Task description
Among the lines below, a stretch begins at the one with "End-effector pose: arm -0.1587" and ends at the one with "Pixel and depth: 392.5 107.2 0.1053". Repeat that stretch exactly, ends included.

Dataset records:

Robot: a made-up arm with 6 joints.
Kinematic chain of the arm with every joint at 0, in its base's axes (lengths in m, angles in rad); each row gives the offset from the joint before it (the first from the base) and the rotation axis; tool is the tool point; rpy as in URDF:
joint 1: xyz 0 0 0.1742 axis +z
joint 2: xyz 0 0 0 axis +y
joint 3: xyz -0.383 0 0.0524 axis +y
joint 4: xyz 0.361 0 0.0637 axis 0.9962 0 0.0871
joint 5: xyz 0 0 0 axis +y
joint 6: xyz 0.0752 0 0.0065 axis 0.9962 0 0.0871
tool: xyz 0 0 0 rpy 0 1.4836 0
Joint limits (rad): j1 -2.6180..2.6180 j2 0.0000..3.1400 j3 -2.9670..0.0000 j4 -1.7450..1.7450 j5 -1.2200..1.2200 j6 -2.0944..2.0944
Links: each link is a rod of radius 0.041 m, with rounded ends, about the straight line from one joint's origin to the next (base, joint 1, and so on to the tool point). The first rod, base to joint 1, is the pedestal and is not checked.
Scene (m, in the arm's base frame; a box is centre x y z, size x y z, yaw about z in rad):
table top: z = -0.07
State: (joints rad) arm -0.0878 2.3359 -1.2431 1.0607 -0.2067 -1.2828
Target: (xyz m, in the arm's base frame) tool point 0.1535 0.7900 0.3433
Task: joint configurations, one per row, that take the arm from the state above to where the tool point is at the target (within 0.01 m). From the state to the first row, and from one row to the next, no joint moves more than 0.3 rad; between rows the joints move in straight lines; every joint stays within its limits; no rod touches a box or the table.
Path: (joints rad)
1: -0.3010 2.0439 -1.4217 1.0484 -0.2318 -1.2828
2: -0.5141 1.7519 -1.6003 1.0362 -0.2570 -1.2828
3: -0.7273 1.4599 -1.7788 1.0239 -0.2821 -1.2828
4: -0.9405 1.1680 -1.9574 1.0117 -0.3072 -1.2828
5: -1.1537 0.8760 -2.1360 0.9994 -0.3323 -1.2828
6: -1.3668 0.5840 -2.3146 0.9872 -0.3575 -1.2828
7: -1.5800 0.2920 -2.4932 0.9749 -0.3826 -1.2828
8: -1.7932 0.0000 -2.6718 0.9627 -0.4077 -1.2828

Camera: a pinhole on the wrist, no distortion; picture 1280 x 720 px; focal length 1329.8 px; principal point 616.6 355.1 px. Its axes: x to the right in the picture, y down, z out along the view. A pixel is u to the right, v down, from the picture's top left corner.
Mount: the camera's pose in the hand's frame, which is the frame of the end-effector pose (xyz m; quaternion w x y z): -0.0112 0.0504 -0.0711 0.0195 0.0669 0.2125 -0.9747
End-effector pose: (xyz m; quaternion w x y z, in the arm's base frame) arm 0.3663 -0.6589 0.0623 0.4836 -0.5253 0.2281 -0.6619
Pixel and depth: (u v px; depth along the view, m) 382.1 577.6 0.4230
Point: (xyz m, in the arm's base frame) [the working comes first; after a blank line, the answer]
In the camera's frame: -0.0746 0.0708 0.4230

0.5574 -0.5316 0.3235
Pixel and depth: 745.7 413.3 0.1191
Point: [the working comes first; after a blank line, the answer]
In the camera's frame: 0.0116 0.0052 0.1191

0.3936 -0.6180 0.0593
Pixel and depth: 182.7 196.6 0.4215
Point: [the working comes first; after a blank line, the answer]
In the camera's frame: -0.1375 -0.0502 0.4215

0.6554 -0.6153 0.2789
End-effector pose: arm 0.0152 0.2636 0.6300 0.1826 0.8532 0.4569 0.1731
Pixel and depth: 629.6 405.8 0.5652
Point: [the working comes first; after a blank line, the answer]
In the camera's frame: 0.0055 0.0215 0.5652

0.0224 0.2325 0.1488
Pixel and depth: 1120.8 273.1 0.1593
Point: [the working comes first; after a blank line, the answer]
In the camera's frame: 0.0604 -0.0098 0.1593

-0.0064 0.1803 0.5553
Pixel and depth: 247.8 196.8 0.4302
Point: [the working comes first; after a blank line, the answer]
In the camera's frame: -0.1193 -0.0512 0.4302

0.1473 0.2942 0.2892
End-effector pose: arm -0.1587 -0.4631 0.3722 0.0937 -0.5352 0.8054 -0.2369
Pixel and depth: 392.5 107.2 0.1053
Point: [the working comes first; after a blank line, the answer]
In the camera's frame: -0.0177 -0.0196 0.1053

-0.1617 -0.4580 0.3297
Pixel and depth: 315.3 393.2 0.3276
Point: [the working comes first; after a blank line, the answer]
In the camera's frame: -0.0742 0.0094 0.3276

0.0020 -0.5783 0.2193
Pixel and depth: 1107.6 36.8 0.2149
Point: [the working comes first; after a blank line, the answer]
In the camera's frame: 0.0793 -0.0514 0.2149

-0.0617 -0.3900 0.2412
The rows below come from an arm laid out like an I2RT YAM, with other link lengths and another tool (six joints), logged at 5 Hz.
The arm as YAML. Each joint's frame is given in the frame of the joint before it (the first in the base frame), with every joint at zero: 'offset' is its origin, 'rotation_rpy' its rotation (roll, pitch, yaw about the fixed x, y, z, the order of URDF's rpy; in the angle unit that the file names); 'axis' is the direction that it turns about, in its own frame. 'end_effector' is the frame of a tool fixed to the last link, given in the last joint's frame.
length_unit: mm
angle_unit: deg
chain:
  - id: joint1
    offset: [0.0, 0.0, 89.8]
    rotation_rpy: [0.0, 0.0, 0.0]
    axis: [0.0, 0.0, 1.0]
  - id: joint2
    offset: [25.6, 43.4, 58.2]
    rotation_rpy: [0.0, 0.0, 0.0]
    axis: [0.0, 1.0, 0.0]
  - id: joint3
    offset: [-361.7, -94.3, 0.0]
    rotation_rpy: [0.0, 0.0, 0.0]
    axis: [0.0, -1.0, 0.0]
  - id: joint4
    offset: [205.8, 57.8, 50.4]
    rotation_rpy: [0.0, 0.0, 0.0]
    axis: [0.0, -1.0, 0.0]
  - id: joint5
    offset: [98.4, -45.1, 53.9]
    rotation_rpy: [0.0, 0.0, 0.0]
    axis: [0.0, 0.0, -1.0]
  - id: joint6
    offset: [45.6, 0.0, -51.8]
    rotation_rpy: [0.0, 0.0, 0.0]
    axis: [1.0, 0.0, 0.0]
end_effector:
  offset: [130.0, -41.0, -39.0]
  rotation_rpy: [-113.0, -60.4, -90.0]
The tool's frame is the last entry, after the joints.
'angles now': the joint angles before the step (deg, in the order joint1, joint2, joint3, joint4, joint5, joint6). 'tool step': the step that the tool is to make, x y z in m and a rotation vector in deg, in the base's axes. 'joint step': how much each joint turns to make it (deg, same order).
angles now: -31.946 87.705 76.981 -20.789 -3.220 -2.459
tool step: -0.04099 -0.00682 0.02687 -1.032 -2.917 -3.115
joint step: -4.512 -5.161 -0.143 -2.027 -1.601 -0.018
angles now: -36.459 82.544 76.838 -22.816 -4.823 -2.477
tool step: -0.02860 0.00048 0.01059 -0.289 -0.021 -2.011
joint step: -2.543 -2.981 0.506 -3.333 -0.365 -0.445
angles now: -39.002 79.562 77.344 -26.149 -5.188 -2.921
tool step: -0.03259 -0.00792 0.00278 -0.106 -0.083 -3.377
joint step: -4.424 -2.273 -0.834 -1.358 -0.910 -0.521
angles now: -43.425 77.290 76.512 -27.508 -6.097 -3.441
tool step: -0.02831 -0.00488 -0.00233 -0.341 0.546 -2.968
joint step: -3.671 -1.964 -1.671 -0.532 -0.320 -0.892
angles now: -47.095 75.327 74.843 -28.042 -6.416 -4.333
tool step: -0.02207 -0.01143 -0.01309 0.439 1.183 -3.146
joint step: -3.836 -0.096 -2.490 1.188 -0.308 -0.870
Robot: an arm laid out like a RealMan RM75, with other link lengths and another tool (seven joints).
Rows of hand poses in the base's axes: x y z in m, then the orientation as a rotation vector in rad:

Task answer
End-effector pose: arm -0.1587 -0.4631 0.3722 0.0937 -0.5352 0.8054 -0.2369
Pixel and depth: 392.5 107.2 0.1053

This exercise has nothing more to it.